What is expected
Would you return all of this data exactly, leaving nothing out?

Input section start

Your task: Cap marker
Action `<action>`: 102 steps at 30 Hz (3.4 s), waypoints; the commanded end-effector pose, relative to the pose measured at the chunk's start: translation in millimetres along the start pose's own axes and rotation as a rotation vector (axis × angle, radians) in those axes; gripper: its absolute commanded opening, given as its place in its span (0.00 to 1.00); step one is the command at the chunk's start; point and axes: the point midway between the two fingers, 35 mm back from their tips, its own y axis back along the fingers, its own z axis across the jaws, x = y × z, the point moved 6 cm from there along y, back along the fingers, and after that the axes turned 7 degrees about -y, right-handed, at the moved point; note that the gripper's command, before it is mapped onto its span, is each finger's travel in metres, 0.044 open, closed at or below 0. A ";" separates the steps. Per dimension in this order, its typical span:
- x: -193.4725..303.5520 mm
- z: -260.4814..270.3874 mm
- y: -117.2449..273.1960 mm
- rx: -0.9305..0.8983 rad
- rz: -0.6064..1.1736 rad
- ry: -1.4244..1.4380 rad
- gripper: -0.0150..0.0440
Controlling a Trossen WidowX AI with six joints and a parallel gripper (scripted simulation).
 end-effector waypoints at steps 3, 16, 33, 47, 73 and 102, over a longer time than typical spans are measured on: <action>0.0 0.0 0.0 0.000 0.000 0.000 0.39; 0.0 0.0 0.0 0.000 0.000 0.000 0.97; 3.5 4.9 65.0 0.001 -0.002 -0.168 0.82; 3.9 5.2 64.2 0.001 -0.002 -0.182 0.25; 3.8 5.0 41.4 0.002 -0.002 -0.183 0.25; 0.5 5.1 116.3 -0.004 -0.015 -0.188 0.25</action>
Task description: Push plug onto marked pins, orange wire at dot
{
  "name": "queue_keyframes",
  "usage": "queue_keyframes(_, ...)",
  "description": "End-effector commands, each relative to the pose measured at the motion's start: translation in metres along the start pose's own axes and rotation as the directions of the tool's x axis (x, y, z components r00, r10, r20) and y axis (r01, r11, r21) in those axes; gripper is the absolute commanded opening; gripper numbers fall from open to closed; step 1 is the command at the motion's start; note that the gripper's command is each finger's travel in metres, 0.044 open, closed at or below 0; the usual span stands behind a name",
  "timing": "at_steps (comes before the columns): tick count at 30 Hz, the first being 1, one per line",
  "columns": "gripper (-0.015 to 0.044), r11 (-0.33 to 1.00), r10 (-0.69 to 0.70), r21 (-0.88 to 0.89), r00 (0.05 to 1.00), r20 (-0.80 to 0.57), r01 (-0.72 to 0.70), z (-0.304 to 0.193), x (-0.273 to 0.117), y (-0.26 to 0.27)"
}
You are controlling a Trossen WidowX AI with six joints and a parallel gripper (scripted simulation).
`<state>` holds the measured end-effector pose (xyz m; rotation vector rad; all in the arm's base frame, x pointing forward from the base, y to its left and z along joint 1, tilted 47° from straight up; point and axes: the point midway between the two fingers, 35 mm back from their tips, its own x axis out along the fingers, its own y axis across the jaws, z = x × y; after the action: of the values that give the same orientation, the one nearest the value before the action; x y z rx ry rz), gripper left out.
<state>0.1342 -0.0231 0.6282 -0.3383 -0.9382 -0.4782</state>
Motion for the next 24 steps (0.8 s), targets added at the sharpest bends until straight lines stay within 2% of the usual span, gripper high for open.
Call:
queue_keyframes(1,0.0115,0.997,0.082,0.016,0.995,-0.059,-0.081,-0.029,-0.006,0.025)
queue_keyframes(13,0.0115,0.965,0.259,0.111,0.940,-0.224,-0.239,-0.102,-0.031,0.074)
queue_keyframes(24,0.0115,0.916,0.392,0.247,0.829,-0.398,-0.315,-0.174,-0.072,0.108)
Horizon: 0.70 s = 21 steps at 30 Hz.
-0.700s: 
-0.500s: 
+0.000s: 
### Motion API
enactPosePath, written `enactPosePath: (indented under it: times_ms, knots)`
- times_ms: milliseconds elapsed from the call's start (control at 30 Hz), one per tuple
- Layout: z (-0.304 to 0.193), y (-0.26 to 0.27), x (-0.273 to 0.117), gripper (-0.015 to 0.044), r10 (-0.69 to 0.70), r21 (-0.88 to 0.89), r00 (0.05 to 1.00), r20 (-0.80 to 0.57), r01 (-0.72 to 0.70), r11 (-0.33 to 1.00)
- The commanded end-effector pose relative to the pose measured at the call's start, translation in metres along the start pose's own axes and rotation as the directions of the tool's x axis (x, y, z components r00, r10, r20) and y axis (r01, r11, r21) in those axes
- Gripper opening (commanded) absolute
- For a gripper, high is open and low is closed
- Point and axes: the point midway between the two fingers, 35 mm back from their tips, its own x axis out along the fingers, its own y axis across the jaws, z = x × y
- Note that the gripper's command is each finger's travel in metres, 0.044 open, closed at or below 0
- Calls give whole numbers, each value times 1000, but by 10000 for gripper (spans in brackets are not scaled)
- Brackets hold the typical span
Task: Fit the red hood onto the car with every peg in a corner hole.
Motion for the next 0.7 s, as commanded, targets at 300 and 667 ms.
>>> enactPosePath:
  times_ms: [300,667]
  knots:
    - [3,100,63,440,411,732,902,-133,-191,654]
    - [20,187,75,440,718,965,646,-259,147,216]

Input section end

Response to the exercise
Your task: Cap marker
Action `<action>`: 102 steps at 30 Hz (3.4 s), waypoints; the commanded end-effector pose, relative to the pose measured at the chunk's start: translation in millimetres along the start pose's own axes and rotation as a rotation vector (axis × angle, radians) in those axes; gripper: its absolute commanded opening, given as its place in its span (0.00 to 1.00); step one is the command at the chunk's start; point and axes: the point midway between the two fingers, 35 mm back from their tips, its own y axis back along the fingers, its own z axis across the jaws, x = y × z, the point moved 6 cm from there along y, back along the fingers, and after that the axes turned 7 degrees about -y, right-handed, at the moved point; note that the gripper's command, before it is mapped onto its span, is each finger's travel in metres, 0.044 open, closed at or below 0. A ";" separates the steps. Per dimension in this order, its typical span:
- x: -193.4725..303.5520 mm
- z: -260.4814..270.3874 mm
- y: -117.2449..273.1960 mm
- rx: -0.9305..0.8983 rad
- rz: -0.6064..1.1736 rad
- ry: -1.4244..1.4380 rad
- gripper: -0.0150..0.0440
Controlling a Trossen WidowX AI with six joints and a parallel gripper (scripted simulation).
 end-effector waypoints at steps 3, 16, 33, 47, 73 and 102, over a longer time than typical spans are measured on: <action>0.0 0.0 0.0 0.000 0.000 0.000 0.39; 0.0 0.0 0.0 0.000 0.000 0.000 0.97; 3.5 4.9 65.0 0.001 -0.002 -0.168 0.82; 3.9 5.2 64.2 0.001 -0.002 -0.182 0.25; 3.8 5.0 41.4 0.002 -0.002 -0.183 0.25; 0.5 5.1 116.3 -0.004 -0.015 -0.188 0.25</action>
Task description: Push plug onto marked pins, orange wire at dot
{
  "name": "queue_keyframes",
  "usage": "queue_keyframes(_, ...)",
  "description": "End-effector commands, each relative to the pose measured at the motion's start: translation in metres along the start pose's own axes and rotation as the directions of the tool's x axis (x, y, z components r00, r10, r20) and y axis (r01, r11, r21) in those axes; gripper is the absolute commanded opening; gripper numbers fall from open to closed; step 1 is the command at the motion's start; note that the gripper's command is each finger's travel in metres, 0.044 open, closed at or below 0; the usual span stands behind a name",
  "timing": "at_steps (comes before the columns): tick count at 30 Hz, the first being 1, one per line",
  "columns": "gripper (-0.015 to 0.044), r11 (-0.33 to 1.00), r10 (-0.69 to 0.70), r21 (-0.88 to 0.89), r00 (0.05 to 1.00), r20 (-0.80 to 0.57), r01 (-0.72 to 0.70), z (-0.304 to 0.193), x (-0.273 to 0.117), y (-0.26 to 0.27)"
}
You are controlling a Trossen WidowX AI with six joints and a parallel gripper (scripted simulation).
`<state>` holds the measured end-effector pose (xyz m; rotation vector rad; all in the arm's base frame, x pointing forward from the base, y to its left and z along joint 1, tilted 47° from straight up; point and axes: the point midway between the two fingers, 35 mm back from their tips, its own x axis out along the fingers, its own y axis across the jaws, z = x × y; after the action: of the values that give the same orientation, the one nearest the value before the action; x y z rx ry rz), gripper left out.
<state>0.1342 -0.0231 0.6282 -0.3383 -0.9382 -0.4782</state>
Motion for the next 24 steps (0.8 s), targets added at the sharpest bends until straight lines stay within 2% of the usual span, gripper high for open.
Call:
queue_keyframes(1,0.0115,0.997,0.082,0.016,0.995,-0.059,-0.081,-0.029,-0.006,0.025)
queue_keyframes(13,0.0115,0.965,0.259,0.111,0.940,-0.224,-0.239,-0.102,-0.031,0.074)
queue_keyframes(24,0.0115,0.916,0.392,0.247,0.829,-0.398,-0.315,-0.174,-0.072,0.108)
Horizon: 0.70 s = 21 steps at 30 Hz.
-0.700s: 
-0.500s: 
+0.000s: 
### Motion API
enactPosePath, written `enactPosePath: (indented under it: times_ms, knots)`
- times_ms: milliseconds elapsed from the call's start (control at 30 Hz), one per tuple
- Layout: z (-0.304 to 0.193), y (-0.26 to 0.27), x (-0.273 to 0.117), gripper (-0.015 to 0.044), r10 (-0.69 to 0.70), r21 (-0.88 to 0.89), r00 (0.05 to 1.00), r20 (-0.80 to 0.57), r01 (-0.72 to 0.70), r11 (-0.33 to 1.00)
- The commanded end-effector pose relative to the pose measured at the call's start, translation in metres along the start pose's own axes and rotation as the directions of the tool's x axis (x, y, z components r00, r10, r20) and y axis (r01, r11, r21) in those axes
- Gripper opening (commanded) absolute
- For a gripper, high is open and low is closed
- Point and axes: the point midway between the two fingers, 35 mm back from their tips, its own x axis out along the fingers, its own y axis across the jaws, z = x × y
- Note that the gripper's command is each finger's travel in metres, 0.044 open, closed at or below 0
- Calls give whole numbers, each value times 1000, but by 10000 for gripper (spans in brackets are not scaled)
- Brackets hold the typical span
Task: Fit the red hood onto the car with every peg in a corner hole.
Motion for the next 0.7 s, as commanded, targets at 300 and 667 ms.
>>> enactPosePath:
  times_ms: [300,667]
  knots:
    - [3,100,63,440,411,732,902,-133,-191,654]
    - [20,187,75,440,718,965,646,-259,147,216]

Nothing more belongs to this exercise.